> [EXERCISE DESCRIPTION]
If pictures appear in the lines below, skip them and copy exactly the lines from the one containing "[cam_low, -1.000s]" through the one containing "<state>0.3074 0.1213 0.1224", and nothing else.

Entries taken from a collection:
□ □ □ □
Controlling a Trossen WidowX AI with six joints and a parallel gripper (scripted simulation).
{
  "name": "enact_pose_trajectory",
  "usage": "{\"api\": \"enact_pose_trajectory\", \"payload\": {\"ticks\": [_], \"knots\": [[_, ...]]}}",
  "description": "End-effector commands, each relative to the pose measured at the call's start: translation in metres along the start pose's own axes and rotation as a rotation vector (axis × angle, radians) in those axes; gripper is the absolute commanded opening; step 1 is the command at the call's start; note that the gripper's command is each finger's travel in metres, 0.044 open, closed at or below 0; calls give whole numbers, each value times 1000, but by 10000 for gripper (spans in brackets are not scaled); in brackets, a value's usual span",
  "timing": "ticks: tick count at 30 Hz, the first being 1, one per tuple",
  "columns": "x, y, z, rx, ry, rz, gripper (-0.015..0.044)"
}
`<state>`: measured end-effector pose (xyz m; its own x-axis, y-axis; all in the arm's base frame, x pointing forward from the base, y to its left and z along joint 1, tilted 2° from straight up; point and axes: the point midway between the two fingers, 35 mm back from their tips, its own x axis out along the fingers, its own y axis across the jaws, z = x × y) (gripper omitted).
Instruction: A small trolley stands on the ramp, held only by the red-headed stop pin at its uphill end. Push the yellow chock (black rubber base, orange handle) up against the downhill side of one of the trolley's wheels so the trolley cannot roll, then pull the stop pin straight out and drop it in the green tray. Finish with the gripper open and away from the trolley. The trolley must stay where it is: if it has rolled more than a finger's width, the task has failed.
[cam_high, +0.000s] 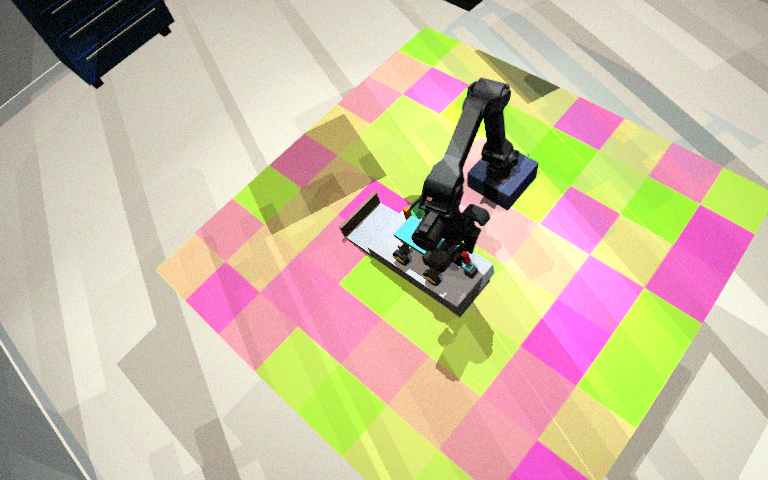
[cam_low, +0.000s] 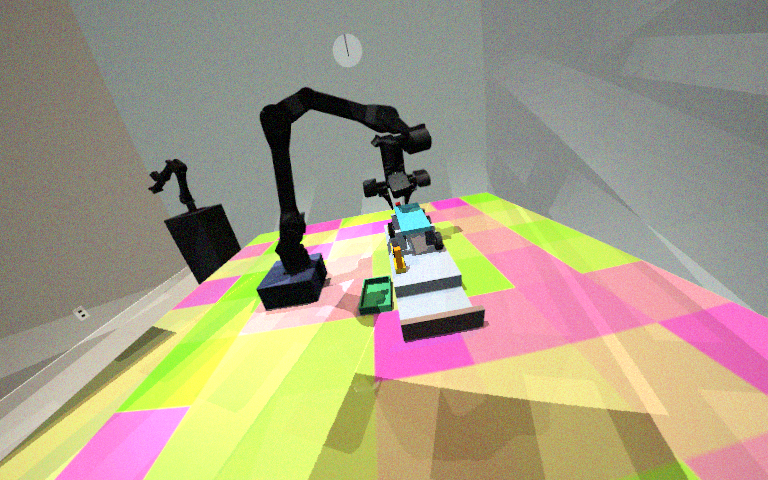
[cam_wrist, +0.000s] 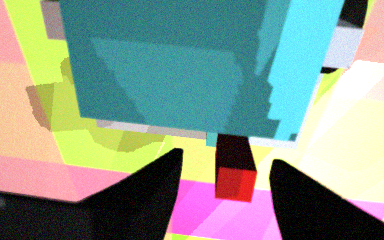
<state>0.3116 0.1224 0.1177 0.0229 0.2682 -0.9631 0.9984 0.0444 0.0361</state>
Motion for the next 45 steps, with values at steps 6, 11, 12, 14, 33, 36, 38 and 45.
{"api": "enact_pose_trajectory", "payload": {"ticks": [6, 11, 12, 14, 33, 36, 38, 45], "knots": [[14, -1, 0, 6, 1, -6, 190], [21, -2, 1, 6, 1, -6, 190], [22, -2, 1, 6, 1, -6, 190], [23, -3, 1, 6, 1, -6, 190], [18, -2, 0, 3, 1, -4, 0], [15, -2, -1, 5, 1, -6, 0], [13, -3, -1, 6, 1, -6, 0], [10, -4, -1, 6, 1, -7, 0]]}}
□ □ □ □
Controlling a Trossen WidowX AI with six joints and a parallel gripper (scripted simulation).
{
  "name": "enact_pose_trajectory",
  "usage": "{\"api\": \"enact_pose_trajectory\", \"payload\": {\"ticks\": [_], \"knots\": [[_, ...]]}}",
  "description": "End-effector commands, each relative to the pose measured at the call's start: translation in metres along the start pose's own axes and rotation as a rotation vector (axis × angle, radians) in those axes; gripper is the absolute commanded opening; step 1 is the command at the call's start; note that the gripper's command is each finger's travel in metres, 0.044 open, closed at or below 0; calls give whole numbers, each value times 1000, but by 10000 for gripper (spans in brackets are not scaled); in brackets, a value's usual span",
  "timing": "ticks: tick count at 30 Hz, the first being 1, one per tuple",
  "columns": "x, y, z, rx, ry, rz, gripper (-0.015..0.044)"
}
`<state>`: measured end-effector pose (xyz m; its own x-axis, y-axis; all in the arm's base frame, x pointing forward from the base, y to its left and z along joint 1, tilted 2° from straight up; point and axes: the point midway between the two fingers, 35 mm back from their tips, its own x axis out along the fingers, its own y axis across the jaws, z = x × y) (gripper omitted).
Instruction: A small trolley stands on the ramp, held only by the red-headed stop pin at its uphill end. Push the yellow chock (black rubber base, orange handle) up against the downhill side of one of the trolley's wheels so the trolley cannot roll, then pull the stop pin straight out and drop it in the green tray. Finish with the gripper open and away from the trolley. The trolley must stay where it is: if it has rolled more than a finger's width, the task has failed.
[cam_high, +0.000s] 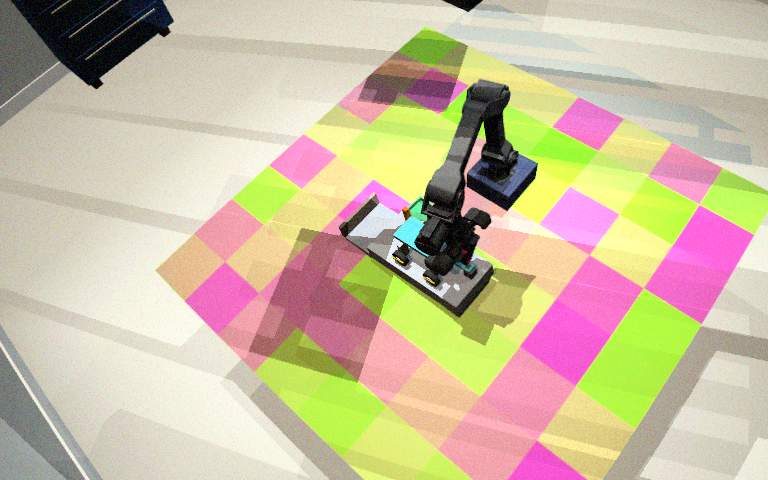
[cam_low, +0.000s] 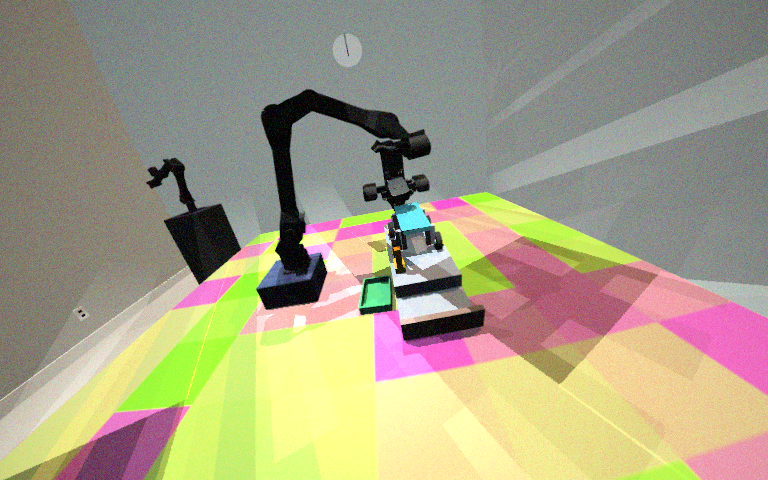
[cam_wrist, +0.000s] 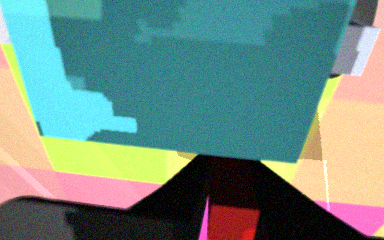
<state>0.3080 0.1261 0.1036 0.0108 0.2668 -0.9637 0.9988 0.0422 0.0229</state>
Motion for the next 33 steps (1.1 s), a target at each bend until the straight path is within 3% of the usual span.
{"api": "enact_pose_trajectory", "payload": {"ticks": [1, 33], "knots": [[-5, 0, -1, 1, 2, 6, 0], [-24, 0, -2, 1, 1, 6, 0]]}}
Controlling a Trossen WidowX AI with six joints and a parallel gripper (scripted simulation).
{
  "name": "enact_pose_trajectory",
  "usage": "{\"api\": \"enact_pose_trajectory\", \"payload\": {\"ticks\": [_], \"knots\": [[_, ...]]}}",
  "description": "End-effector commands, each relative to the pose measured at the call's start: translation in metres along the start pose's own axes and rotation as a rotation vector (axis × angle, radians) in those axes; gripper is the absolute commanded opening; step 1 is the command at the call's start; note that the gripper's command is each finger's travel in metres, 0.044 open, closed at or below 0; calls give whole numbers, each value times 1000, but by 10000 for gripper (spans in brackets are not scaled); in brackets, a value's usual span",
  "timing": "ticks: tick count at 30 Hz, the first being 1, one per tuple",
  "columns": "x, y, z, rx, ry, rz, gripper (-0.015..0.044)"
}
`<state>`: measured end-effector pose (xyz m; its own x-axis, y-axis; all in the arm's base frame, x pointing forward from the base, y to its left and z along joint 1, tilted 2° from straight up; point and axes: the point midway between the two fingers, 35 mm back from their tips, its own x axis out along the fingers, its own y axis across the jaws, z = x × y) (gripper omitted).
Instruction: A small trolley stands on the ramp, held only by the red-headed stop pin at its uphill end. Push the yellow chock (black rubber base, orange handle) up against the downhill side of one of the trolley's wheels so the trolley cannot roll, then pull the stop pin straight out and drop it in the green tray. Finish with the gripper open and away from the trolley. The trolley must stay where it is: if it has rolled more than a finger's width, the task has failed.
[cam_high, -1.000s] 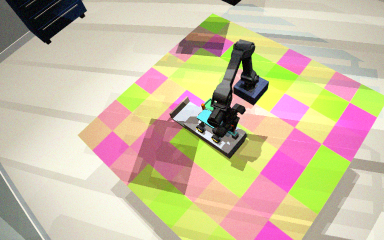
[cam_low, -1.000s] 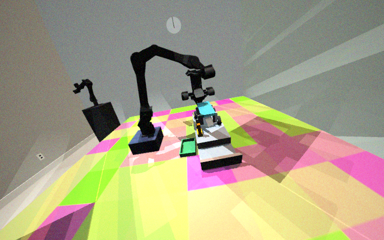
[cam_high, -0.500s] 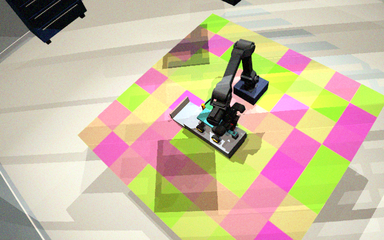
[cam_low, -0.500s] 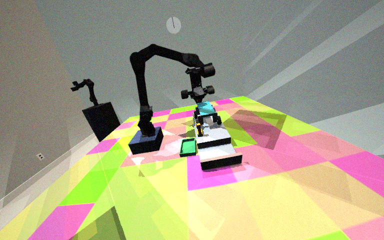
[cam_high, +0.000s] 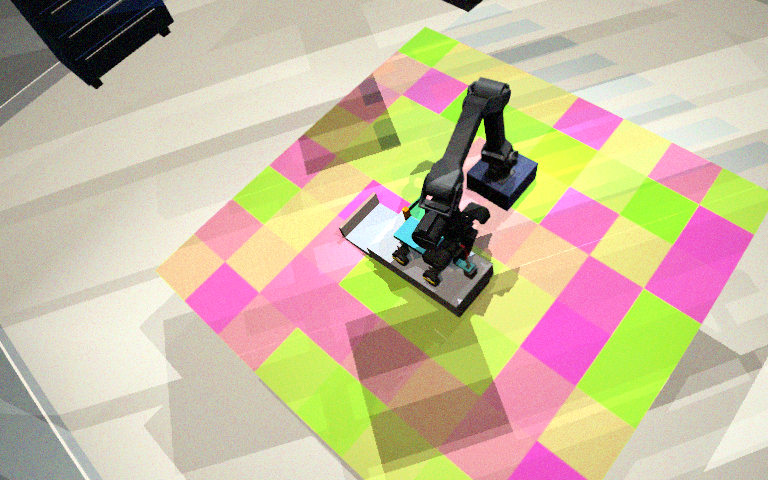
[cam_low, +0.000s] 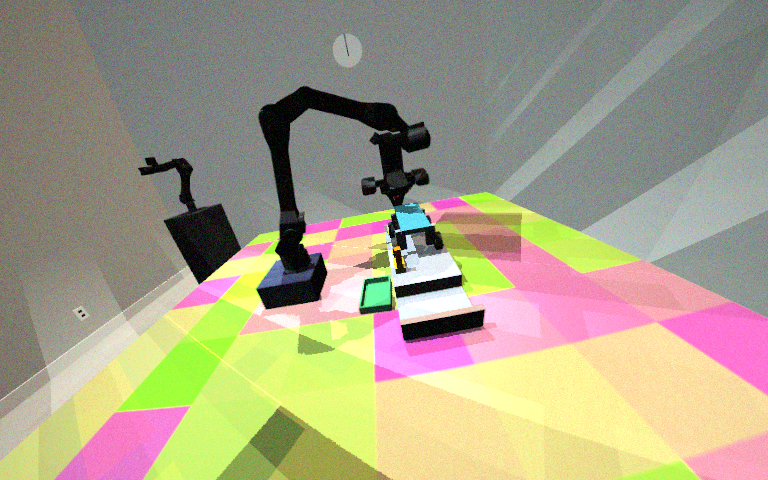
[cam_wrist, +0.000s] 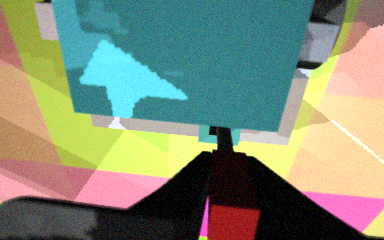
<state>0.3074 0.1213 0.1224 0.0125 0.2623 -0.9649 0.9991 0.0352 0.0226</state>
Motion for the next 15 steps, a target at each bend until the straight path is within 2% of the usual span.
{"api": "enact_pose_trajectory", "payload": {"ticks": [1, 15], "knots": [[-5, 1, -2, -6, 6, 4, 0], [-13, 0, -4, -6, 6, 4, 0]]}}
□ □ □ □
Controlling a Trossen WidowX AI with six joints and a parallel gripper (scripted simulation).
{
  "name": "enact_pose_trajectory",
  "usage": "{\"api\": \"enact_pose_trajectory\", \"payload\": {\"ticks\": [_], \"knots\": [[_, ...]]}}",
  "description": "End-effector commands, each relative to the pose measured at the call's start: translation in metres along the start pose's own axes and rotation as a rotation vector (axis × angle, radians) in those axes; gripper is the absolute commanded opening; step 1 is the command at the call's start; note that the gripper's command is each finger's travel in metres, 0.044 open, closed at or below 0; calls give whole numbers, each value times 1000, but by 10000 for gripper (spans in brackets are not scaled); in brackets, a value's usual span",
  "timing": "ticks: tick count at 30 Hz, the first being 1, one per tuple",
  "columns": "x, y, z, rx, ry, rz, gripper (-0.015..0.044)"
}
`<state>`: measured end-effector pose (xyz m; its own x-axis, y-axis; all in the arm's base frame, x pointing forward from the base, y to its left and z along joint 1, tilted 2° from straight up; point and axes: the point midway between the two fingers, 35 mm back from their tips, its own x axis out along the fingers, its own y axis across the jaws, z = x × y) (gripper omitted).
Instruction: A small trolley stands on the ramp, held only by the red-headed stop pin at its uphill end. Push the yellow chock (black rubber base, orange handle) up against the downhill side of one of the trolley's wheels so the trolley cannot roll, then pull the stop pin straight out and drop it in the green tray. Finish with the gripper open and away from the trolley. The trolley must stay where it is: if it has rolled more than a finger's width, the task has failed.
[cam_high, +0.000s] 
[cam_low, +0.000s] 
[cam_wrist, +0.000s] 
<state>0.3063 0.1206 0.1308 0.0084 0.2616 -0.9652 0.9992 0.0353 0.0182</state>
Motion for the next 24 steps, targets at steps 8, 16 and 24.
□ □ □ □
> [TASK RESPONSE]
[cam_low, -1.000s] 
[cam_high, -0.500s] 
[cam_low, -0.500s] 
[cam_high, +0.000s] 
[cam_low, +0.000s] 
[cam_wrist, +0.000s] 
<state>0.3074 0.1213 0.1224 0.0125 0.2623 -0.9649 0.9991 0.0352 0.0226</state>

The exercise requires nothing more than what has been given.